He Jian, Rodriguez-Saona Luis E, Giusti M Monica
Department of Food Science, The Ohio State University, Columbus, Ohio 43210, USA.
J Agric Food Chem. 2007 May 30;55(11):4443-52. doi: 10.1021/jf062715c. Epub 2007 May 8.
The determination of food authenticity is a crucial issue for food quality and safety. Midinfrared spectroscopy provides rapid chemical profiling of agricultural products and could become an effective tool for authentication when coupled to chemometrics.
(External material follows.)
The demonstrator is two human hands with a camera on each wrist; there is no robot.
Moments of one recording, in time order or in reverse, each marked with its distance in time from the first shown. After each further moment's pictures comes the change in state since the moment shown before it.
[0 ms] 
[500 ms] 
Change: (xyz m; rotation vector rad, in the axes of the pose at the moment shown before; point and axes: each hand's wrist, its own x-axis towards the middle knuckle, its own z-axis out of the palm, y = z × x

This study developed a simple protocol for classifying commercial juices using attenuated total reflectance infrared spectroscopy. Spectra from a total of 52 juices together with their extracted sugar-rich and phenol-rich fractions were obtained to construct multivariate models [hierarchical cluster analysis (HCA) and soft independent modeling of class analogy (SIMCA)] for pattern recognition analysis and prediction. Spectra of the sugar-rich fraction, comprised primarily of sugars and simple acids, almost superimposed the whole juice spectra. Solid-phase extraction enriched phenol compounds and provided signature-like spectral information that substantially improved the SIMCA modeling power over the whole juice or sugar-rich fraction models and allowed for the differentiation of juices with different origins. Zero percent misclassification was achieved by the phenol-rich fraction model. HCA successfully recognized the natural grouping of juices based on ingredients similarity. The infrared technique assisted by a simple fractionation and chemometrics provided a promising analytical method for the assurance of juice quality and authenticity.
食品真实性的判定是食品质量与安全的关键问题。中红外光谱可对农产品进行快速化学分析,与化学计量学结合后有望成为一种有效的鉴别工具。本研究开发了一种利用衰减全反射红外光谱对市售果汁进行分类的简单方法。采集了总共52种果汁及其富含糖分和富含酚类的提取物的光谱,以构建用于模式识别分析和预测的多变量模型[层次聚类分析(HCA)和类软独立建模(SIMCA)]。富含糖分的提取物的光谱主要由糖和简单酸组成,几乎与全果汁光谱重叠。固相萃取富集了酚类化合物,并提供了类似特征的光谱信息,这大大提高了SIMCA相对于全果汁或富含糖分提取物模型的建模能力,并能够区分不同产地的果汁。富含酚类提取物的模型实现了零误分类。HCA成功地根据成分相似性识别出果汁的自然分组。通过简单的分馏和化学计量学辅助的红外技术为保证果汁质量和真实性提供了一种有前景的分析方法。